The task: In the listing below, a line holding "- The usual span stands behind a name" and a line holding "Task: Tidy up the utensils" mark the range. Retype both exactly, with all lines between them.

═══ Dataset excerpt ═══

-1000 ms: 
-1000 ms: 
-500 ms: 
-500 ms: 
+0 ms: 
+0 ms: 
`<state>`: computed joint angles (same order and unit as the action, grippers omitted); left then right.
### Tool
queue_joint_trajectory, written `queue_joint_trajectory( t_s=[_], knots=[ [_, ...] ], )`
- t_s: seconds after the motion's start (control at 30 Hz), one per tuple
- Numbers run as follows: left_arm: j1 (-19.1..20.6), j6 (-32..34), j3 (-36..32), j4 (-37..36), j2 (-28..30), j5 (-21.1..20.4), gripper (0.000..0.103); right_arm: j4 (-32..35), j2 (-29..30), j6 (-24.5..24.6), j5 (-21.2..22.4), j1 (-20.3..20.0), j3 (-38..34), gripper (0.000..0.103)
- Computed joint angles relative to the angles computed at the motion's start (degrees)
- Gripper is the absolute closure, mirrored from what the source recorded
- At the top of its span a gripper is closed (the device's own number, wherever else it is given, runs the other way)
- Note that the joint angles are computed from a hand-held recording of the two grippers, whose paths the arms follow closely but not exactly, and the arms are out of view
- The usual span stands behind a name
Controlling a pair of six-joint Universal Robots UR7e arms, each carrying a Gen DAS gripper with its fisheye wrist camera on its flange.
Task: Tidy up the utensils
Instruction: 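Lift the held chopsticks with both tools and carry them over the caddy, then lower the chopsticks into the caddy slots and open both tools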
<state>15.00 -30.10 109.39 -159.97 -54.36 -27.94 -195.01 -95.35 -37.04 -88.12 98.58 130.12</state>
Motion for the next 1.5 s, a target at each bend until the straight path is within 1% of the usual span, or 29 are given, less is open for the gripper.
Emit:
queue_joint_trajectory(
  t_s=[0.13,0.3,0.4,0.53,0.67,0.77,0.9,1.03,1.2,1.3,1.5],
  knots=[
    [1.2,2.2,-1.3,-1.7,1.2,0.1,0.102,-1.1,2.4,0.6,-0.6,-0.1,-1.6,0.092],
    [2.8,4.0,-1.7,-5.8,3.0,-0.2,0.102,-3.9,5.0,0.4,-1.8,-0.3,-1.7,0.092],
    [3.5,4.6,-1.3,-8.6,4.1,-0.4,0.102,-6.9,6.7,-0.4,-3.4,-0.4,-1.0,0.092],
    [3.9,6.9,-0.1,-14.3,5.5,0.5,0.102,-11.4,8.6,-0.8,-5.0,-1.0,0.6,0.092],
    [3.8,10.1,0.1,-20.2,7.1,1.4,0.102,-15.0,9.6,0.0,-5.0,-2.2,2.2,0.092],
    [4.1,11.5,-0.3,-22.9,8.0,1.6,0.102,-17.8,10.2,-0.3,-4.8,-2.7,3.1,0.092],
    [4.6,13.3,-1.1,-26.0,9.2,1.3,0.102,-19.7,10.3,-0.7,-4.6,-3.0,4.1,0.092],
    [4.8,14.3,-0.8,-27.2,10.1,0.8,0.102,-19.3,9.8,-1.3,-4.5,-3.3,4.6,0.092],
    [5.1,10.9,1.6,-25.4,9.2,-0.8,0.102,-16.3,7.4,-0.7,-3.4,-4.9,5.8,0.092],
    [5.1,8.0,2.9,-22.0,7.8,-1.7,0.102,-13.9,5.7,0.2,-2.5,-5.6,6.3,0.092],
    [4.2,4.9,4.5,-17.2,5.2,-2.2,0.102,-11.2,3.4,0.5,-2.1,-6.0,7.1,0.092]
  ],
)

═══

Task response:
- The usual span stands behind a name
Controlling a pair of six-joint Universal Robots UR7e arms, each carrying a Gen DAS gripper with its fisheye wrist camera on its flange.
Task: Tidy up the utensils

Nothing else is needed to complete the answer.